Cross-Cutting Analysis

Common Pattern: Steps as Conversations

All three journeys need something the engine doesn't have: multi-turn interaction within a single step. The engine's atomic unit is dispatch- and-return. Every journey needs agents that stay engaged across multiple human interactions.

Four shared capability gaps:

  1. Conversational multi-turn within a step. Agents that accumulate context across interactions rather than starting fresh.
  2. Shared mutable artifacts. Multiple agents contributing to a single document (UI code, findings doc, TCO model).
  3. Human-in-the-loop at sub-step granularity. Not just "approve the phase" but "dig deeper into that number."
  4. Dynamic agent re-engagement. Re-dispatching the same agent with accumulated context.

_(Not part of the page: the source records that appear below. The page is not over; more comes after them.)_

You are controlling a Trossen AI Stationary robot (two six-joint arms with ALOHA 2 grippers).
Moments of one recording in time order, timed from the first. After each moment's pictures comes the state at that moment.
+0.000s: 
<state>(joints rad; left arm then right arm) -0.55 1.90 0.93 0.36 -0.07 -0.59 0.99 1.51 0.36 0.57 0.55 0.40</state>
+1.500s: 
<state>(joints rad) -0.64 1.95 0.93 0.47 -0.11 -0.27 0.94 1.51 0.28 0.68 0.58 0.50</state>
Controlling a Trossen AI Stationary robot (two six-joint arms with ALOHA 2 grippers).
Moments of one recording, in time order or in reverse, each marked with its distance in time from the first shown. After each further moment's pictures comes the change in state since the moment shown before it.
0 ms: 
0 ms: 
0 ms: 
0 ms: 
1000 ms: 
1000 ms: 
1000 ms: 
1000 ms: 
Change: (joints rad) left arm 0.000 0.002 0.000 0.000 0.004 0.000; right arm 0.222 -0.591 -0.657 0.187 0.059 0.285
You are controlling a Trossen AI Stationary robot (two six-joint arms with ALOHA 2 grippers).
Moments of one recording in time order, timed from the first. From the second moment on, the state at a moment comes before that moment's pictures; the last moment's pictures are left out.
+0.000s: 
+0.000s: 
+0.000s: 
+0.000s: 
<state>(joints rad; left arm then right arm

The Key Capability to Build: Iterative Step Execution

A new mode: iterative flag on plan steps that keeps the step open for multiple human-agent exchanges:

PENDING -> RUNNING -> AWAITING_INPUT -> RUNNING -> AWAITING_INPUT -> ... -> COMPLETE

Concretely: - New ActionType.INTERACT returning intermediate output + waiting for input - Step stays RUNNING across interact cycles - Accumulated context preserved in a growing interaction_history field - Human ends interaction with explicit "done" signal → step COMPLETE

Trade-offs: - Determinism: batch execution is reproducible; iterative depends on input - Cost: no upper bound on tokens. Needs per-step cost limit warnings. - Parallelism: iterative steps block on human input - Headless: baton execute run can't drive interactive steps

Priority Capability Unlocks
Now Use existing amend + micro-cycle pattern Journey 1, Journey 3 (manual but functional)
P1 Purpose-built agents via talent-builder Journey 3 (financial-analyst, cloud-cost-expert)
P1 Two-mode workflow (explore → plan) Journey 2 (findings doc as bridge)
P2 ActionType.INTERACT (iterative steps) All three journeys (native support)
P2 Shared mutable artifact protocol All three (structured co-editing)

What Works Today (Without New Features)

Journey 1: Use a Claude Code session with the orchestrator agent. The orchestrator dispatches subject-matter-expert and frontend-engineer in alternating turns. The human reviews each round and provides direction. No engine needed — pure conversation mode with agent dispatches.

Journey 2: Mode A (exploration) works today in a Claude Code session. The user dispatches data-analyst and data-scientist interactively. Mode B (dashboard build) works with baton plan + baton execute. The bridge (findings.md as knowledge attachment) works today.

Journey 3: Use baton plan with --agents architect,data-analyst and knowledge attachments for cloud pricing. Use approve-with-feedback at each gate to inject "model this additional scenario." Functional today, just requires more manual orchestration.


Relationship to Agent Teams Spec

The agent-teams-enablement spec (Phases 1-4) provides the foundation for these journeys:

  • Phase 1 (Team Execution): Wave dispatch and synthesis enable Journey 3's multi-specialist collaboration.
  • Phase 2 (Context Sharing): Decision log enables Journey 1's design decisions propagating from architect to frontend engineer.
  • Phase 3 (Patterns): The Challenge pattern maps to Journey 1's "propose → critique → revise" UX loop. The Panel pattern maps to Journey 3's multi-perspective estimation.
  • Phase 4 (Daemon Integration): Real-time monitoring enables all three journeys to show live progress on the PMO board.

The journeys push beyond the spec into iterative execution — the spec assumes a known plan executed to completion, while the journeys assume an evolving plan shaped by real-time human input. Building iterative step execution (ActionType.INTERACT) on top of the agent teams foundation is the logical Phase 5.